* [PROBLEM] Whatever the records hold, copy it exactly and completely.

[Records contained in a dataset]
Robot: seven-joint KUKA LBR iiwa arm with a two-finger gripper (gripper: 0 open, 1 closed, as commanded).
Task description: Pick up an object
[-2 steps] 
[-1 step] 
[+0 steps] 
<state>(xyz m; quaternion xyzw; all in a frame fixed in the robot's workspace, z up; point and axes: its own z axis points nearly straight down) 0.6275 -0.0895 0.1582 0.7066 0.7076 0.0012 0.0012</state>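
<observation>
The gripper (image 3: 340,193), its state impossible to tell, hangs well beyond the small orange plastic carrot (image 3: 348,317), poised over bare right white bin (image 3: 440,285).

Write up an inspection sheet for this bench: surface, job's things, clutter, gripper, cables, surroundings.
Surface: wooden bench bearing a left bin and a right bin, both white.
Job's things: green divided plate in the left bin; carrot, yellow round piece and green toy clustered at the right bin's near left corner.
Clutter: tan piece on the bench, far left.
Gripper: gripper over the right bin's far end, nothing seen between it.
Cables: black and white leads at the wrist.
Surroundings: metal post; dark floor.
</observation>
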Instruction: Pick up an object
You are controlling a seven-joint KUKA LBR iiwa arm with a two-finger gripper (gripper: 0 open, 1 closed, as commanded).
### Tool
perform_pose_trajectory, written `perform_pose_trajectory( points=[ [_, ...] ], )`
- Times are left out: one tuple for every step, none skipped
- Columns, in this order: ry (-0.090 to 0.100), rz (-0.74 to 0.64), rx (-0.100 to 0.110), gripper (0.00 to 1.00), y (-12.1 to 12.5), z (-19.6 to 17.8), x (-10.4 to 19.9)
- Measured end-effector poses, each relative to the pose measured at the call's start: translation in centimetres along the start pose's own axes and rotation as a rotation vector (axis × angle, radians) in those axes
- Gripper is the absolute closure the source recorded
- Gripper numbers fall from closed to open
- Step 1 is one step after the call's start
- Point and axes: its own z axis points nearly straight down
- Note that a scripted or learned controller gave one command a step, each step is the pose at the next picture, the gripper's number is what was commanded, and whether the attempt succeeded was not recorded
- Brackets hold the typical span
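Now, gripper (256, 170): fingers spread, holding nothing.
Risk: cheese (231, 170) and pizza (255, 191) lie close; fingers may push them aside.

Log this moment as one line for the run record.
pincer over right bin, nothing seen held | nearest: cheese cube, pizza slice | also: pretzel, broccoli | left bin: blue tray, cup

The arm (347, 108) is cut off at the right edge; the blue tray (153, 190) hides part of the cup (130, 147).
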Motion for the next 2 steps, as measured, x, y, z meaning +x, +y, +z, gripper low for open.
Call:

* [PROBLEM SOLUTION]
Robot: seven-joint KUKA LBR iiwa arm with a two-finger gripper (gripper: 0 open, 1 closed, as commanded).
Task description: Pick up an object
[-2 steps] 
[-1 step] 
[+0 steps] 
<state>(xyz m; quaternion xyzw; all in a frame fixed in the robot's workspace, z up; point and axes: its own z axis points nearly straight down) 0.6275 -0.0895 0.1582 0.7066 0.7076 0.0012 0.0012</state>
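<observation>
The gripper (image 3: 340,193), its state impossible to tell, hangs well beyond the small orange plastic carrot (image 3: 348,317), poised over bare right white bin (image 3: 440,285).

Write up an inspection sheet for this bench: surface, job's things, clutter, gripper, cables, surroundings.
Surface: wooden bench bearing a left bin and a right bin, both white.
Job's things: green divided plate in the left bin; carrot, yellow round piece and green toy clustered at the right bin's near left corner.
Clutter: tan piece on the bench, far left.
Gripper: gripper over the right bin's far end, nothing seen between it.
Cables: black and white leads at the wrist.
Surroundings: metal post; dark floor.
</observation>
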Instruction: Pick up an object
You are controlling a seven-joint KUKA LBR iiwa arm with a two-finger gripper (gripper: 0 open, 1 closed, as commanded).
### Tool
perform_pose_trajectory, written `perform_pose_trajectory( points=[ [_, ...] ], )`
- Times are left out: one tuple for every step, none skipped
- Columns, in this order: ry (-0.090 to 0.100), rz (-0.74 to 0.64), rx (-0.100 to 0.110), gripper (0.00 to 1.00), y (-12.1 to 12.5), z (-19.6 to 17.8), x (-10.4 to 19.9)
- Measured end-effector poses, each relative to the pose measured at the call's start: translation in centimetres along the start pose's own axes and rotation as a rotation vector (axis × angle, radians) in those axes
- Gripper is the absolute closure the source recorded
- Gripper numbers fall from closed to open
- Step 1 is one step after the call's start
- Point and axes: its own z axis points nearly straight down
- Note that a scripted or learned controller gave one command a step, each step is the pose at the next picture, the gripper's number is what was commanded, and whether the attempt succeeded was not recorded
- Brackets hold the typical span
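Now, gripper (256, 170): fingers spread, holding nothing.
Risk: cheese (231, 170) and pizza (255, 191) lie close; fingers may push them aside.

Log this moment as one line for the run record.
pincer over right bin, nothing seen held | nearest: cheese cube, pizza slice | also: pretzel, broccoli | left bin: blue tray, cup

The arm (347, 108) is cut off at the right edge; the blue tray (153, 190) hides part of the cup (130, 147).
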Motion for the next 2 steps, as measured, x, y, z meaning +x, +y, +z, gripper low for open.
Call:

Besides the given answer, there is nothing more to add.